Phénoménologie politique


Patara, septembre 2024.



Quand elle ne reste pas inaperçue, l’expérience que nous faisons dans le présent du passé peut s’avérer le commencement d’un trouble heuristique pour Scriptopolis : visionnage de photos, exploration d’archives familiales ou administratives, redécouverte de traces ou de témoins d’événements. Parmi les expériences institutionnalisées du passé, le parcours de ruines, la visite d’un musée ou encore la lecture de plaques historiques s’avèrent un terrain particulièrement propice à l’exploration de la référence au passé comme activité étatique.
Prenons les ruines de la cité antique de Patara. Elles se distinguent des autres sites classés au patrimoine mondial de l’Unesco de la rive méditerranéenne de la Turquie par le caractère visible sinon ostentatoire de sa restauration. Les pierres ont été nettoyées, les matériaux manquants comblés, des plaques de verre et des éclairages disposés sur le sol de sorte que les monuments politiques de la cité se voient à distance. Pour les touristes, le contraste est saisissant. En s’approchant du Bouleuterion, l’étroit amphithéâtre dans lequel les affaires de la cité étaient débattues, on ne peut pas manquer cette plaque en métal fixée sur une stèle de marbre blanc.
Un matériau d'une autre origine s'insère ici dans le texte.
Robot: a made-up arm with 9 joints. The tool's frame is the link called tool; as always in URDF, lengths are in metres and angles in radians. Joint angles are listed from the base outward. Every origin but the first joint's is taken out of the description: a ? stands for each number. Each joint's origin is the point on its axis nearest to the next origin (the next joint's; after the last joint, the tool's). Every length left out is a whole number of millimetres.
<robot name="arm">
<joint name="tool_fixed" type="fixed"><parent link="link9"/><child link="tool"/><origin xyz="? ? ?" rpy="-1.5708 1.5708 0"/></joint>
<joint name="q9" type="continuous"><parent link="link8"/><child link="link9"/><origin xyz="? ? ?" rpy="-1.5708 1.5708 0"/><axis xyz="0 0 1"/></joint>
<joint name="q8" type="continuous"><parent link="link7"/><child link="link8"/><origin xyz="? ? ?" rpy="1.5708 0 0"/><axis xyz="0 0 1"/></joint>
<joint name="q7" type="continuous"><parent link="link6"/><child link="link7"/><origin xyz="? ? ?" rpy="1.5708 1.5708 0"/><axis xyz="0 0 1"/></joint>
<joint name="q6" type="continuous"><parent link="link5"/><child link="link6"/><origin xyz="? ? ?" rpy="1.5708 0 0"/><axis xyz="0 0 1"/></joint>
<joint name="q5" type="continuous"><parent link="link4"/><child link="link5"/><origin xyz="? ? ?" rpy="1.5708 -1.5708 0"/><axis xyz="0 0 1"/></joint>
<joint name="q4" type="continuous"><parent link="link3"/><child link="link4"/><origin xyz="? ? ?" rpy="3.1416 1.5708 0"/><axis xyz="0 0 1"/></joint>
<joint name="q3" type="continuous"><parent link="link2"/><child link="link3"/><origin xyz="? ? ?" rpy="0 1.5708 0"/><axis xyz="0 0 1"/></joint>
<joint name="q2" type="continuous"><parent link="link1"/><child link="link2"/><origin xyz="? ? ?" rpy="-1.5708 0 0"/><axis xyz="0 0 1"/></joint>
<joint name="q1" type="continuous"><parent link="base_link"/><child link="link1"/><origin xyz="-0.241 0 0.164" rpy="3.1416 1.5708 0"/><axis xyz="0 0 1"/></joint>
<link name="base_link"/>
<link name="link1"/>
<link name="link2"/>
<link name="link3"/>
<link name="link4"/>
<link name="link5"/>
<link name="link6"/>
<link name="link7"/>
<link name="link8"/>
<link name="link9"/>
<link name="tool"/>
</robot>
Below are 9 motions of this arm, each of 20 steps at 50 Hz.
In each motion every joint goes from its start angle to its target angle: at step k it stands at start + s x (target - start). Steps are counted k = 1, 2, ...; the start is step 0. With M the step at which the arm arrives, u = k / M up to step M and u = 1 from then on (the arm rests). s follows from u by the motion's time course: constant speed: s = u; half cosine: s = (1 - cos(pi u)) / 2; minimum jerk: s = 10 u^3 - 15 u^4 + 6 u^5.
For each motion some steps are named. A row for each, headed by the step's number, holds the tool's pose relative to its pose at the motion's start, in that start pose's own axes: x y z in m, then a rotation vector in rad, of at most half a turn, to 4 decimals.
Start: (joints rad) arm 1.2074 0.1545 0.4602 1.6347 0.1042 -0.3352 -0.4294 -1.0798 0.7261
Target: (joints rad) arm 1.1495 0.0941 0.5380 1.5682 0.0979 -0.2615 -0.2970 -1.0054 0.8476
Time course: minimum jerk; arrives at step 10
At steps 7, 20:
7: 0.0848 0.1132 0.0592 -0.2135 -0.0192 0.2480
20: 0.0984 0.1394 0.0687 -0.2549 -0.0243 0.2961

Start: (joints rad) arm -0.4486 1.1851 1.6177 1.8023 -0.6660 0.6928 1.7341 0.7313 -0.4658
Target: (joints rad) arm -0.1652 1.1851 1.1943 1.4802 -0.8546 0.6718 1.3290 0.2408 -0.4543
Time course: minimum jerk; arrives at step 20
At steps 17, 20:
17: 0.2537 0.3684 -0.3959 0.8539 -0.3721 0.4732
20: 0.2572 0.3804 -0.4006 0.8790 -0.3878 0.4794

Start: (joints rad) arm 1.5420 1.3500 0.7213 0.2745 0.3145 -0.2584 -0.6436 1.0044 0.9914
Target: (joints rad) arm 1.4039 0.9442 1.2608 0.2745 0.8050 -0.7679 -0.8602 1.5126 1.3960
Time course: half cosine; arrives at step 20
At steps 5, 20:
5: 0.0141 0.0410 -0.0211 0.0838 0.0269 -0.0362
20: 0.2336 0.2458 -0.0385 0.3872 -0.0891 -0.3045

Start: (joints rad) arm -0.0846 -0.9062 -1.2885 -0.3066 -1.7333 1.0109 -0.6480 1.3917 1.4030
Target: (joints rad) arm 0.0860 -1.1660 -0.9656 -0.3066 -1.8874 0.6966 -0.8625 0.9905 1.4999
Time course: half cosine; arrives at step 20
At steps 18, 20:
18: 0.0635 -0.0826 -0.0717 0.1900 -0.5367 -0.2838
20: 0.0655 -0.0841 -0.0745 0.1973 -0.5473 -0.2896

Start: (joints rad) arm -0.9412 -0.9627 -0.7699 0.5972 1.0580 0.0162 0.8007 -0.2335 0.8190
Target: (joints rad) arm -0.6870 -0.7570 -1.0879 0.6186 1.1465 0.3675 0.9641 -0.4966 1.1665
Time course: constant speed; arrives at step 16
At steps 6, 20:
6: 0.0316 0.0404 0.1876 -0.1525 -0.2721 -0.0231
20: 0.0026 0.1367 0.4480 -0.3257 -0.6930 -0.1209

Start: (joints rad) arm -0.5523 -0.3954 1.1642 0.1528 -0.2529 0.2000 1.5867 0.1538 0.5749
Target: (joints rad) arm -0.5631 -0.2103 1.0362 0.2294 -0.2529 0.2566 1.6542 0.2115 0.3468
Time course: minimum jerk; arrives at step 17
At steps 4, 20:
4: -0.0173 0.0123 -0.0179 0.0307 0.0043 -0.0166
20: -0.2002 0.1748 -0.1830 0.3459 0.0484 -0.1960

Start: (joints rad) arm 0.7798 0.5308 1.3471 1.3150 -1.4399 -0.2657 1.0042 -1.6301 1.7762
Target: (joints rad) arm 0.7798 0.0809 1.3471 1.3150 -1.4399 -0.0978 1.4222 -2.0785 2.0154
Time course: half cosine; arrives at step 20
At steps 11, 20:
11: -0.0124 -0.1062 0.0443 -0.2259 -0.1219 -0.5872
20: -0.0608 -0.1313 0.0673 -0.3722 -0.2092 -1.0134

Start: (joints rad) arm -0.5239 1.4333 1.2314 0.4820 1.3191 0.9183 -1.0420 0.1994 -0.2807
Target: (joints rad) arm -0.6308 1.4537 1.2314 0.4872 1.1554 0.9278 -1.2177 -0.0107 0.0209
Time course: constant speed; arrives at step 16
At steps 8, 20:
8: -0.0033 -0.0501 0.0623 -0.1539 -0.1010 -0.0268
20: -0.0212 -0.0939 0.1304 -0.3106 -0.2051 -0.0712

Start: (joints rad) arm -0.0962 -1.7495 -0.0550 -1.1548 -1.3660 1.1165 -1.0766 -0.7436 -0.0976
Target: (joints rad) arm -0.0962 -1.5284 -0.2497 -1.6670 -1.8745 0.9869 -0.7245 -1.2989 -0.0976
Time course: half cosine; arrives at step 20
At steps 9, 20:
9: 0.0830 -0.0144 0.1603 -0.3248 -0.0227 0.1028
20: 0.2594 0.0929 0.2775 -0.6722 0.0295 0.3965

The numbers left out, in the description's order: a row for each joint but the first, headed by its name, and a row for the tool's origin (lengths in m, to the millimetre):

On y lit, en turc puis en anglais, qu’entre 2008 et 2011, la grande Assemblée nationale de Turquie a financé la restauration de cet édifice. Ainsi au moment où la République turque multipliait les réformes législatives et les initiatives diplomatiques pour étayer sa candidature à l’entrée dans l’Union européenne, elle menait aussi, à même la pierre, un travail d’interprétation convoquant une civilisation antique perçue comme étant le berceau de la démocratie européenne. Ce faisant, elle procédait à un étirement du temps, par delà les héritages romains et ottomans.
Or, en 2024, pour les touristes que nous sommes, ce sens du passé démocratique par la sélection d’un certain patrimoine historique s’actualise dans un contexte très différent. Depuis la réforme constitutionnelle de 2017, le Président dispose d’un droit de veto sur l’activité parlementaire, qui a réduit la Grande assemblée à une chambre d’enregistrement, en matière de patrimoine, l’édifice autrefois laïcisé de la basilique Sainte Sophie a été rendu au culte musulman en 2020 et la République n’a plus aucunement l’ambition de rejoindre l’Union européenne, elle se présente désormais comme le chef de file des pays musulmans dans les négociations internationales. La lecture d’inspiration phénoménologique de cette stèle nous rappelle donc que des entités politiques apparemment abstraites et stables (l’État, la démocratie ou l’histoire) ont une matérialité, qui se déchiffre à même les objets et témoigne des enchevêtrements de temporalité.